Exercise
Scan the material below for the string "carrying". Report every line that has it.

....

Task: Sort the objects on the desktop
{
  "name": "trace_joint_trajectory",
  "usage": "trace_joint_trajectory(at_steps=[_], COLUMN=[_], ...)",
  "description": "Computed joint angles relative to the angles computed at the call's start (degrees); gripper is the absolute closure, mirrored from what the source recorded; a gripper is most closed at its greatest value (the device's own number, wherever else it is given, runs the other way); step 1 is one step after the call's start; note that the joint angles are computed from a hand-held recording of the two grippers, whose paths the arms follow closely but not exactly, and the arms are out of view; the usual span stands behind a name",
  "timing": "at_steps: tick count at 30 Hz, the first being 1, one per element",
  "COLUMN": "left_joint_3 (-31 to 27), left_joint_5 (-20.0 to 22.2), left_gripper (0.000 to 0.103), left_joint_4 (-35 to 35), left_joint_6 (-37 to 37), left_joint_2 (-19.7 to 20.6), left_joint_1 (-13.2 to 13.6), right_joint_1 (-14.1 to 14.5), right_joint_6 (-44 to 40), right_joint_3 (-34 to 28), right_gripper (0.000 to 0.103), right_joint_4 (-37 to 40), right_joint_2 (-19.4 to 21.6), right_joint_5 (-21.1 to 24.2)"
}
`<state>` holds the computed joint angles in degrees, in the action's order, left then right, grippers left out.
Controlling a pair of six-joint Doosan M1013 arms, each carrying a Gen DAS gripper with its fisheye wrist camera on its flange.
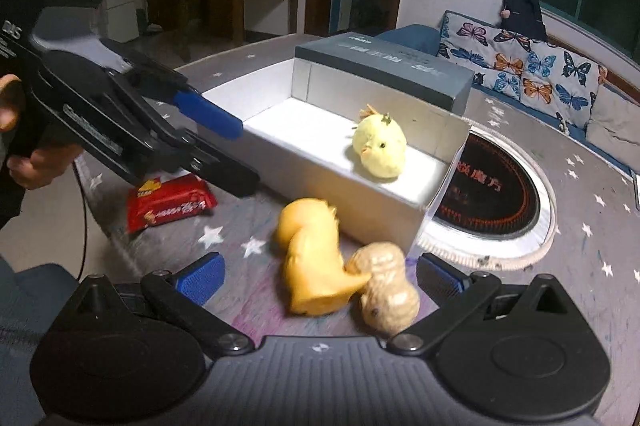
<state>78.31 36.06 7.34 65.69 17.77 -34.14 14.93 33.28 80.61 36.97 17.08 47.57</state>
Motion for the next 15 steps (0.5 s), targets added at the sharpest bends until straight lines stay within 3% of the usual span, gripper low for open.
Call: trace_joint_trajectory(at_steps=[9,15], left_joint_3=[-2.35,-3.51], left_joint_5=[2.49,2.97], left_gripper=[0.037,0.037], left_joint_4=[-5.46,-9.31], left_joint_6=[1.9,3.23], left_joint_2=[2.93,4.2], left_joint_1=[1.06,1.81], right_joint_1=[1.03,1.63], right_joint_6=[4.37,6.67], right_joint_3=[-0.84,-1.1], right_gripper=[0.009,0.012], right_joint_4=[-2.7,-4.93], right_joint_2=[1.83,2.72], right_joint_5=[4.44,2.89])
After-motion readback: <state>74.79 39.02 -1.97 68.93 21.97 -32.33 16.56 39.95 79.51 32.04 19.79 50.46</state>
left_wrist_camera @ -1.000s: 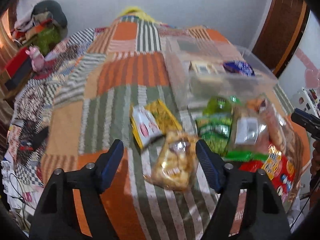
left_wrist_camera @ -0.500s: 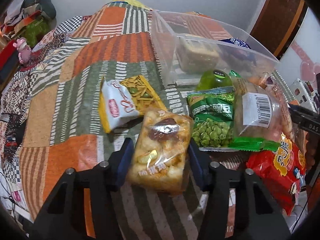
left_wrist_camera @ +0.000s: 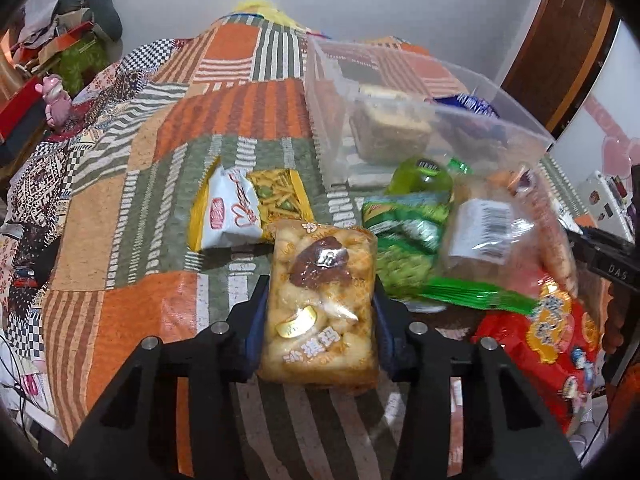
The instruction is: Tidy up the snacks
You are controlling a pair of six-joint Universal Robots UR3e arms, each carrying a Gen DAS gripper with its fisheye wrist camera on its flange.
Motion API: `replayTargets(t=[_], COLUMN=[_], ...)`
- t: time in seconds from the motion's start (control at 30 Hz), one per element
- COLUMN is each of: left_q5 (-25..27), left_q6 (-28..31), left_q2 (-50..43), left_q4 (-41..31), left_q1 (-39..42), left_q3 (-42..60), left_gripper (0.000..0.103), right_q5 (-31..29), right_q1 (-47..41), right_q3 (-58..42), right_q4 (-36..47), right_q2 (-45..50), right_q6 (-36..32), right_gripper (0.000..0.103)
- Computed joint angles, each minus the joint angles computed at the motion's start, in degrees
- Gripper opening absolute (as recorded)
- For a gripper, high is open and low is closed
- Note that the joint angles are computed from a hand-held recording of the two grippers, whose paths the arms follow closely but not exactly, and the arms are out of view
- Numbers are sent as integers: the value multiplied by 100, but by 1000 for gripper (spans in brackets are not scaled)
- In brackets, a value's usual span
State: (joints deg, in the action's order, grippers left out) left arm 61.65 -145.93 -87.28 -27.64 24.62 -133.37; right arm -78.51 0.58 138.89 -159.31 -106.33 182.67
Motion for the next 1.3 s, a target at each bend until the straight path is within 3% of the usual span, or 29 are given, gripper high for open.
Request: replayTargets(t=[0.33,0.53,1.03,1.3], left_q5=[-429,-609,-391,-69], left_q6=[-87,-363,-1396,-1786], left_q2=[1065,1052,-356,-1367], left_q4=[-669,-704,122,373], left_q1=[164,12,-990,-1407], left_q3=[155,583,2005,2880], left_gripper=[45,45,45,45], right_q5=[120,249,-75,-172], right_q1=[-542,-662,156,453], right_q3=[187,54,-1228,-2203], right_q4=[488,476,-952,-1078], right_q2=[-1149,-1385,592,1713], right_q6=[-148,-120,312,387], right_gripper=[35,35,35,35])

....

Response to this exercise
Controlling a pair of six-joint Doosan M1013 arms, each carrying a Gen DAS gripper with its fisheye wrist camera on its flange.
You are controlling a pair of six-joint Universal Robots UR3e arms, each carrying a Gen DAS gripper with its fisheye wrist camera on its flange.

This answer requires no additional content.